The Azerbaijani leadership’s cautious stance toward Russia should not come as a surprise. Despite growing European-Azerbaijani engagement, relations between Baku and Moscow are still important. Both governments are carrying out plans to set up a north-south energy corridor for the export of electricity from Russia to Azerbaijan and onward to Iran (, February 10).
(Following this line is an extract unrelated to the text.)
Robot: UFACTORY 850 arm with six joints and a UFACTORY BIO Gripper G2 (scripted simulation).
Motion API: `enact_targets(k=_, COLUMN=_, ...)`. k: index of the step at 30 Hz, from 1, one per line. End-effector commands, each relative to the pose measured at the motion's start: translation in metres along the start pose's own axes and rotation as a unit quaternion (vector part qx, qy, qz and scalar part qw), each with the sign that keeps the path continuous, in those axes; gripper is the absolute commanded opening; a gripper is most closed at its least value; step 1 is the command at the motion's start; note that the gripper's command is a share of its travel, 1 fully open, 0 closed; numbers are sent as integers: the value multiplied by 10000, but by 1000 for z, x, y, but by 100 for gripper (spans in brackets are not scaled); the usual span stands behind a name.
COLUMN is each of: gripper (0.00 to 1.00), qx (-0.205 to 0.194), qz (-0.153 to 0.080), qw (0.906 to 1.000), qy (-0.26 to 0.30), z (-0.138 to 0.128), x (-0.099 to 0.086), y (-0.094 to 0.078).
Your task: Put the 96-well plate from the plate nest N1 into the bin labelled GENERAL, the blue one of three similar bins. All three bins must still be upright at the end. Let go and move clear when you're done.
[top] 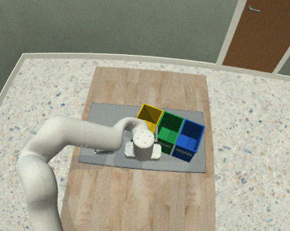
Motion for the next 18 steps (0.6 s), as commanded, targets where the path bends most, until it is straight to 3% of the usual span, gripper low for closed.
enact_targets(k=1, gripper=37, qx=-1, qz=-29, qw=10000, qy=-12, z=0, x=-4, y=0)
enact_targets(k=9, gripper=37, qx=-1, qz=-29, qw=10000, qy=-12, z=0, x=-4, y=0)
enact_targets(k=14, gripper=37, qx=-3, qz=101, qw=9965, qy=-834, z=12, x=1, y=7)
enact_targets(k=18, gripper=37, qx=-3, qz=104, qw=9963, qy=-853, z=30, x=4, y=15)
Point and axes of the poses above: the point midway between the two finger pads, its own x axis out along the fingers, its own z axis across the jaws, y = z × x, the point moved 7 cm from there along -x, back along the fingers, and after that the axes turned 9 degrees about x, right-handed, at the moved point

Furthermore, Baku strongly backs Russian moves with the Organization of Petroleum Exporting Countries (OPEC) to cut oil production and stabilize relative prices—Azerbaijan relies heavily on revenue from oil and natural gas exports, and its finances have been affected by the collapse in crude prices (, February 2).

Russia remains Italy’s main supplier of natural gas, even though Russian energy exports to the Italian peninsula decreased considerably in the past two years, hit hard by the sanctions regime imposed by the EU and the United States on Moscow over its armed intervention in Ukraine. But as long as political cooperation between Rome and Moscow remains strong, the Italian partnership with Azerbaijan loses any anti-Russian significance. It becomes, in reality, a strategic tool to transform Italy into an energy hub in the Mediterranean Sea, so that Rome can regain some sort of centrality within the current German-centric EU. In this context, given the minimal supplies that Azerbaijan could directly provide to Europe’s energy needs, in conjunction with the state of the Russian-Azerbaijani relationship, the Rome-Baku economic axis may even be “tolerated” in Moscow.
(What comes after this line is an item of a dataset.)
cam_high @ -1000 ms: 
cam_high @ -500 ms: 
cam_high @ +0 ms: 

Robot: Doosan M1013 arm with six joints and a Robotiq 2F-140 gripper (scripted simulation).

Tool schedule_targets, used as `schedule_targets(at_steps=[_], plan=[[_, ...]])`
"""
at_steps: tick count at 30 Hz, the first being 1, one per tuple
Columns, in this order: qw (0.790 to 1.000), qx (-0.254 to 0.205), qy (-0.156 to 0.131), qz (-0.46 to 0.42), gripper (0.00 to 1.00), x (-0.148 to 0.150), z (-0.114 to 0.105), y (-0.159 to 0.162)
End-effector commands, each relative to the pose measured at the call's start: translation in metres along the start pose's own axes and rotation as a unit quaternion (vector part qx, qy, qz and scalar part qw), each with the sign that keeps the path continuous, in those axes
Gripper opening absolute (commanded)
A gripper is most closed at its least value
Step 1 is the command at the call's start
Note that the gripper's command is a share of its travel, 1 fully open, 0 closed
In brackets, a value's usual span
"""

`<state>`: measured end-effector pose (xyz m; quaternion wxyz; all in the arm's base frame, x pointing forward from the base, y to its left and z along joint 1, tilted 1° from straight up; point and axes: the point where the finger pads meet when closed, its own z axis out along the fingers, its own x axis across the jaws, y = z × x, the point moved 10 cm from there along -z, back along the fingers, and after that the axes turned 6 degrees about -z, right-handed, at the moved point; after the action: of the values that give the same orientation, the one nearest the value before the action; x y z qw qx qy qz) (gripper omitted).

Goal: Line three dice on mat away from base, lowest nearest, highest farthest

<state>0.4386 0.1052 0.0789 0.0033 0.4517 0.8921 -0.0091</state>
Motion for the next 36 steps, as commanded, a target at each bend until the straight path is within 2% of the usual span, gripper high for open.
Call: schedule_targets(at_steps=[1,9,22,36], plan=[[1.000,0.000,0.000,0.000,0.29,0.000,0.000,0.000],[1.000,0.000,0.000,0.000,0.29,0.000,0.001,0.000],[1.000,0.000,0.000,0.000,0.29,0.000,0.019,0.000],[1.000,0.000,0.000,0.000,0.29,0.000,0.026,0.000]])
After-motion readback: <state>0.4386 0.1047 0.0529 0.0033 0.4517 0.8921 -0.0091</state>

Instead, the Russian government is more concerned about the EU Commission giving a green light to Gazprom’s plans to double the Nord Stream natural gas pipeline in the Baltic Sea, which would allow the Kremlin to supply Western Europe by entirely circumventing Ukraine. Still, Russia’s attitude to the Italian-Azerbaijani entente, and so to the SGC venture, might dramatically change if natural gas from Iran, Turkmenistan and Iraq were to add to Azerbaijani supplies down the line, increasing the volumes at Europe’s disposal—a prospect that is not so unrealistic.